## Exercise instructions
Wherever the word "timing" appears in a line below, that line counts; report the total number of such lines only.

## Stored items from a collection
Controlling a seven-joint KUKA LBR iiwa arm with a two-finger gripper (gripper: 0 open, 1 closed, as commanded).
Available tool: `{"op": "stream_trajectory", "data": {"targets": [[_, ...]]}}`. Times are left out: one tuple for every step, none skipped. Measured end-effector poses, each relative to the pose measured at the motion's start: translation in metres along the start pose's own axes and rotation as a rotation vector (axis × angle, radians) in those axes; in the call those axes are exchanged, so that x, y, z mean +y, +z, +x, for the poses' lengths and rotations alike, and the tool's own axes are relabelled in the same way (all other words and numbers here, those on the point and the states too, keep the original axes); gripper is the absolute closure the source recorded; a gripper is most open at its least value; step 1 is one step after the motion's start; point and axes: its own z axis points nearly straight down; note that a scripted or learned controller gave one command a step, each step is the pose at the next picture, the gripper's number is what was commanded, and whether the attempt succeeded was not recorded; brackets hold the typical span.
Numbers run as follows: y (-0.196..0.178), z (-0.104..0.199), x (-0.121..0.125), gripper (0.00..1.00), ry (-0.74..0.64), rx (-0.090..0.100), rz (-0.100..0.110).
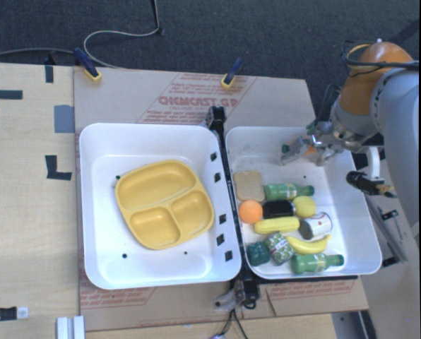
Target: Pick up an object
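Gripper [308,149] hung over the far part of the right bin [352,221], near its far rim, fingers spread apart with nothing between them. No object lay between the jaws; the bin floor showed beneath. Nearest item was the green bottle [288,190], on its side toward the near edge from the jaws, long axis running left-right, cap toward the right wall. Beside it lay a tan sponge [248,185]; then orange ball [250,211], yellow corn cob [277,225], lemon [304,205], banana [308,244], a second green bottle [316,262] along the near rim. Left bin [97,210] carried a yellow divided plate [164,203].
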Motion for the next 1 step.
{"op": "stream_trajectory", "data": {"targets": [[-0.0008, 0.0189, -0.0002, 0.00, 0.003, -0.011, -0.006]]}}
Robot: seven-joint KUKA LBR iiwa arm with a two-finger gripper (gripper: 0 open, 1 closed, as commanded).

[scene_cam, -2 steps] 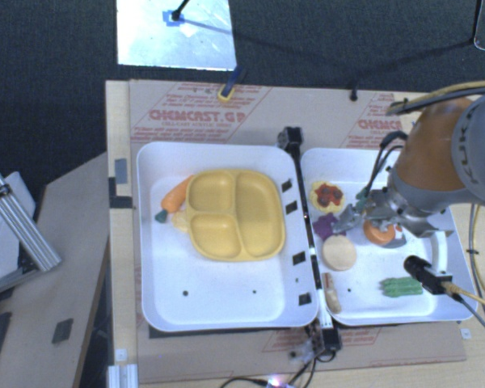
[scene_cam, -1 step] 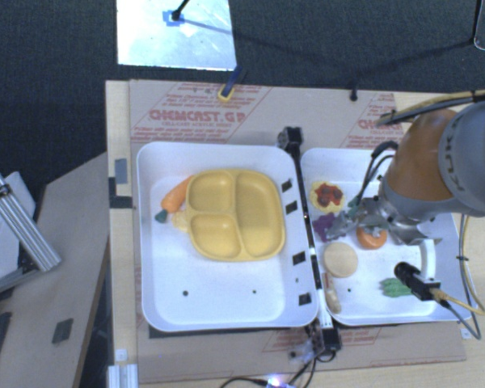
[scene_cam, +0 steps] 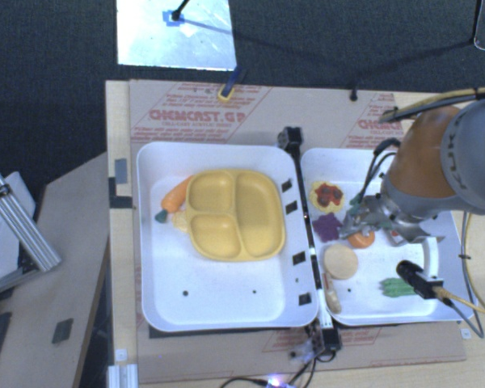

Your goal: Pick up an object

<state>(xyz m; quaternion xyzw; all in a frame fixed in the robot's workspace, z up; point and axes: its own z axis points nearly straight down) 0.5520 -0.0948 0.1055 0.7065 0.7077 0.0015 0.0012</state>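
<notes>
Orange piece [scene_cam: 361, 238] beneath jaws [scene_cam: 361, 221]

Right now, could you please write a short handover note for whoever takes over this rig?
Gripper: low in the right bin, over an orange piece; grasp cannot be confirmed.
Right bin also holds: purple piece, small pizza-like disc, tan round piece, green piece.
Left bin: yellow divided plate, with a carrot beside its left edge.
Done: arm positioned at the orange piece.
Left: confirm a grip and lift one object.
</notes>
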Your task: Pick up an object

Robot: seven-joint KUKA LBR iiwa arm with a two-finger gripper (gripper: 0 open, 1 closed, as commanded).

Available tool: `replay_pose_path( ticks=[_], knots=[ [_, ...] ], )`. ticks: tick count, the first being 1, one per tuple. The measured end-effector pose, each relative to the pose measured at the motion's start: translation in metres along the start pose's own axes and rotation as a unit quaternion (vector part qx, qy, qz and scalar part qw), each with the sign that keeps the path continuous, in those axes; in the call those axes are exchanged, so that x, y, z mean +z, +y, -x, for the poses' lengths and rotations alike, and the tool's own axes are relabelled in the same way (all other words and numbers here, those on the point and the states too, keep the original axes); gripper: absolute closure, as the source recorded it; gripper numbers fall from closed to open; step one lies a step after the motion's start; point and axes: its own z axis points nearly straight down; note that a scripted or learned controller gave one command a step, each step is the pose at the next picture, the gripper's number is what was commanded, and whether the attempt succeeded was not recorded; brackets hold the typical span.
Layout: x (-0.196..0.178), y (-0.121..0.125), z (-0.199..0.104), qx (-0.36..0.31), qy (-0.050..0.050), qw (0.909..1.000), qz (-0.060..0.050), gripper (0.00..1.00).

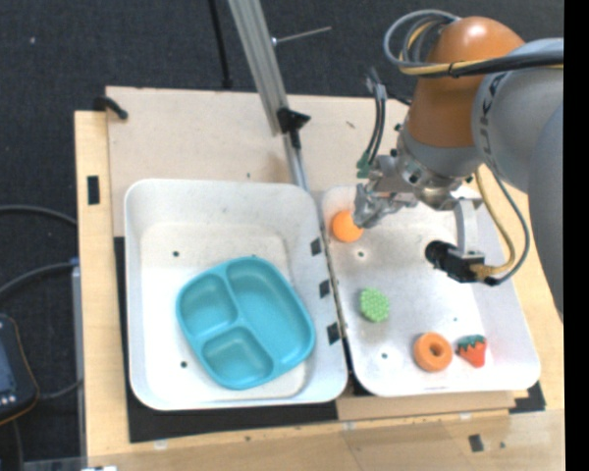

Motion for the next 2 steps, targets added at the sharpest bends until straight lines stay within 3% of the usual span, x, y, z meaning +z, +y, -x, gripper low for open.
replay_pose_path(
  ticks=[2],
  knots=[
    [-0.003, 0.047, -0.087, 0.001, -0.001, 1.0, 0.0, 1.0]
  ],
)
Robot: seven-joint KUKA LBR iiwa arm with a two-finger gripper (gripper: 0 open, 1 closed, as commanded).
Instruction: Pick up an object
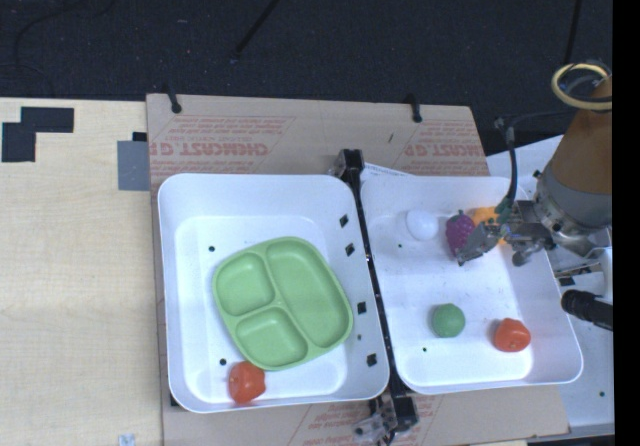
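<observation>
Two white bins sit side by side below me. From the camera view, my pincer reaches into the right bin at its far right side, touching a purple object; whether it is open or closed, I cannot tell. Near it lie a white ball, green ball and red tomato.

Left bin: divided plate, tomato at near edge. Right bin: ball left of second tomato; grapes behind
</observation>
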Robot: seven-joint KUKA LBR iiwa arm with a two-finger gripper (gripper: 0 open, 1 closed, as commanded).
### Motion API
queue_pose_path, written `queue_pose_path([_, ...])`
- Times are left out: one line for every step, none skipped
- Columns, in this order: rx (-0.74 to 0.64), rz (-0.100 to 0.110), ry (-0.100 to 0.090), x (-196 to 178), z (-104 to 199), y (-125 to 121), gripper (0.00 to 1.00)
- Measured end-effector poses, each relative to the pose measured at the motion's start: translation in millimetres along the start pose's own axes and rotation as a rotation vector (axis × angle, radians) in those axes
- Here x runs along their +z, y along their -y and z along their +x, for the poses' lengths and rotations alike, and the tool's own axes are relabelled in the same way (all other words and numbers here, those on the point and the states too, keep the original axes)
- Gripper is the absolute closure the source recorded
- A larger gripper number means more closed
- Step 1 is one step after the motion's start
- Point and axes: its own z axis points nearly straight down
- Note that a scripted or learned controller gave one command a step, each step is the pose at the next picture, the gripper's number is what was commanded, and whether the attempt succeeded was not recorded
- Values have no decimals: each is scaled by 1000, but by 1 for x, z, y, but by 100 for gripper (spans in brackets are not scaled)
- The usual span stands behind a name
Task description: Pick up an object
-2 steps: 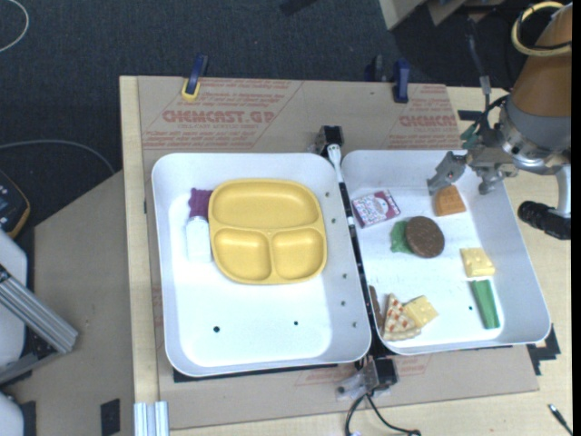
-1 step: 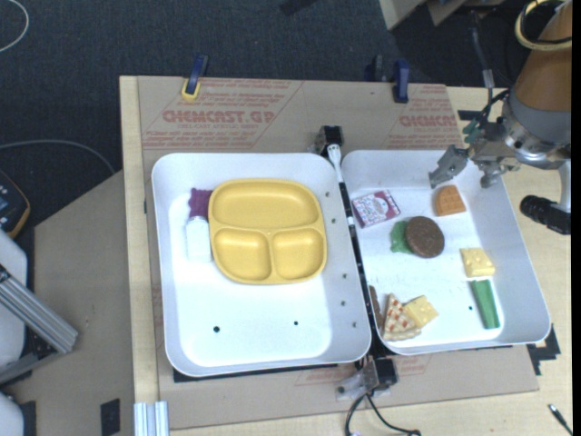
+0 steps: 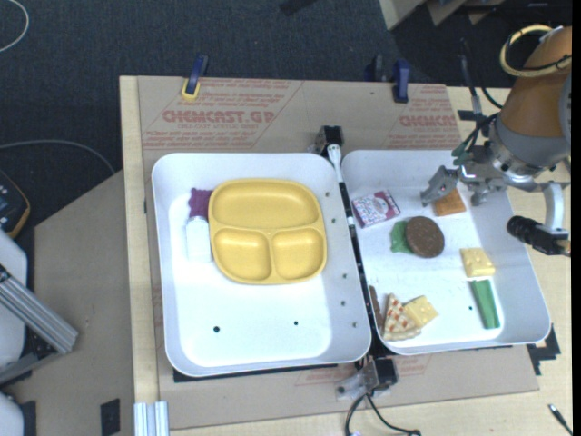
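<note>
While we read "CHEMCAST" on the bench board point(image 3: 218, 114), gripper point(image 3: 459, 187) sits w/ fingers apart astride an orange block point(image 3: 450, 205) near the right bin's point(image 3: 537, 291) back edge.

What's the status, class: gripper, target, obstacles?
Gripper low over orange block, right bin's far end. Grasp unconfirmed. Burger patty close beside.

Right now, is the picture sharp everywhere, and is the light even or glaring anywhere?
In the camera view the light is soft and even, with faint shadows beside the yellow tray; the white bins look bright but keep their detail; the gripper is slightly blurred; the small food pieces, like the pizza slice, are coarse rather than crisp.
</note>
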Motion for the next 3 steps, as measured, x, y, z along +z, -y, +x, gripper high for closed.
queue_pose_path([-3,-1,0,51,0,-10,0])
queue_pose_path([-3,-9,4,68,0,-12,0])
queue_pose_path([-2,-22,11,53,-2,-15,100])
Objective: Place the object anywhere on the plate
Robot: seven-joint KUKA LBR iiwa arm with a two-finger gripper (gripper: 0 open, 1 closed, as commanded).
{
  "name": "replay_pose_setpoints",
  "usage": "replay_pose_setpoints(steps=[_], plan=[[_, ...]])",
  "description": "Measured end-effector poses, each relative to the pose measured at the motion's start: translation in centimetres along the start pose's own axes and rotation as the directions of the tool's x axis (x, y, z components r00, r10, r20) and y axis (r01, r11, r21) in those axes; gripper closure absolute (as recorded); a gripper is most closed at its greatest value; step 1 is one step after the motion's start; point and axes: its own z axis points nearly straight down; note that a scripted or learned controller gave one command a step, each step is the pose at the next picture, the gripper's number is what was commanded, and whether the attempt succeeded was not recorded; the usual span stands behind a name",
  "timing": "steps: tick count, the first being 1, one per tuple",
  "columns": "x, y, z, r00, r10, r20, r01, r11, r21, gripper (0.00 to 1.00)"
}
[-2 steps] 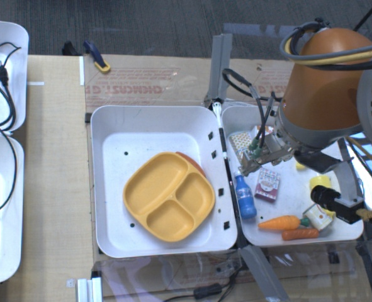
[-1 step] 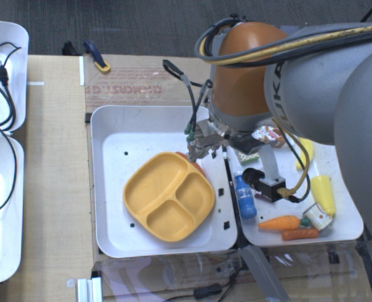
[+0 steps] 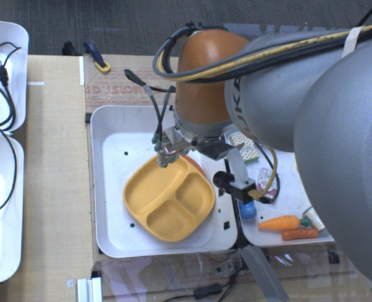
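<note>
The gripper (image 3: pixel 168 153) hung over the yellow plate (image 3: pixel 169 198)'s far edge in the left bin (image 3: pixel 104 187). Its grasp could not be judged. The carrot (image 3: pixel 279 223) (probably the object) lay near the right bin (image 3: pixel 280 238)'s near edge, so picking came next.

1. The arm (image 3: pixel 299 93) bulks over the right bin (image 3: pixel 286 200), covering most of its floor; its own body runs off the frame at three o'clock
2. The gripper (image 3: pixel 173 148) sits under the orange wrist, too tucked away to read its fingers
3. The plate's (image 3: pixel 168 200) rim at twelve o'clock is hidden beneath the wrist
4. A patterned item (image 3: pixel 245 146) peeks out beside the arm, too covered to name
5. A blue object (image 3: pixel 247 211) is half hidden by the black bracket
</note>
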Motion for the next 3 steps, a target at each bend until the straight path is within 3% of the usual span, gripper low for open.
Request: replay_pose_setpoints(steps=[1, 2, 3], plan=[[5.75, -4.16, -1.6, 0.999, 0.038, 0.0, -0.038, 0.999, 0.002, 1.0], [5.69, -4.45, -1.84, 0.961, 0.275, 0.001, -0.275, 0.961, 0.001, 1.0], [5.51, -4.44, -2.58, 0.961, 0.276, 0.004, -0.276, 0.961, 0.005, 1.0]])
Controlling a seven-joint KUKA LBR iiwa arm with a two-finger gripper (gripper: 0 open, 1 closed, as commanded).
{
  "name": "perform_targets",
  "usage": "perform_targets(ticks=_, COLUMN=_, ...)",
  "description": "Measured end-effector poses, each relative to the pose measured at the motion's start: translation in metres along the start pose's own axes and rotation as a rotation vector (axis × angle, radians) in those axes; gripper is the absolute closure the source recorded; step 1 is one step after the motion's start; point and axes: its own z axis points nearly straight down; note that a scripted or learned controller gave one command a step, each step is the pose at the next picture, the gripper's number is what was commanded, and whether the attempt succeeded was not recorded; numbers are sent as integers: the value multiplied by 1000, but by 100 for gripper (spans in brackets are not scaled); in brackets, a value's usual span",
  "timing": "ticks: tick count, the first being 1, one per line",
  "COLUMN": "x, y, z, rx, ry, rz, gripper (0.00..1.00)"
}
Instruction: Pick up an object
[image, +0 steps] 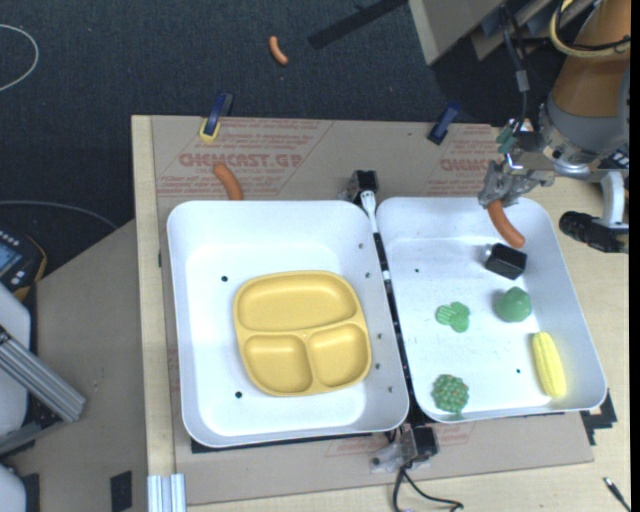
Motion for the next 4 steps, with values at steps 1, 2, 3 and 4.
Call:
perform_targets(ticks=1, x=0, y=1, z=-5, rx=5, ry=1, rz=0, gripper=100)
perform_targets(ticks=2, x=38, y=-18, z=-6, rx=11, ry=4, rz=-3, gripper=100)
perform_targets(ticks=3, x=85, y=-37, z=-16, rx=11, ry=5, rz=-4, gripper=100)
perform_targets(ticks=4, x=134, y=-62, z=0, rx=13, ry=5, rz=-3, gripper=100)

## Expected answer
2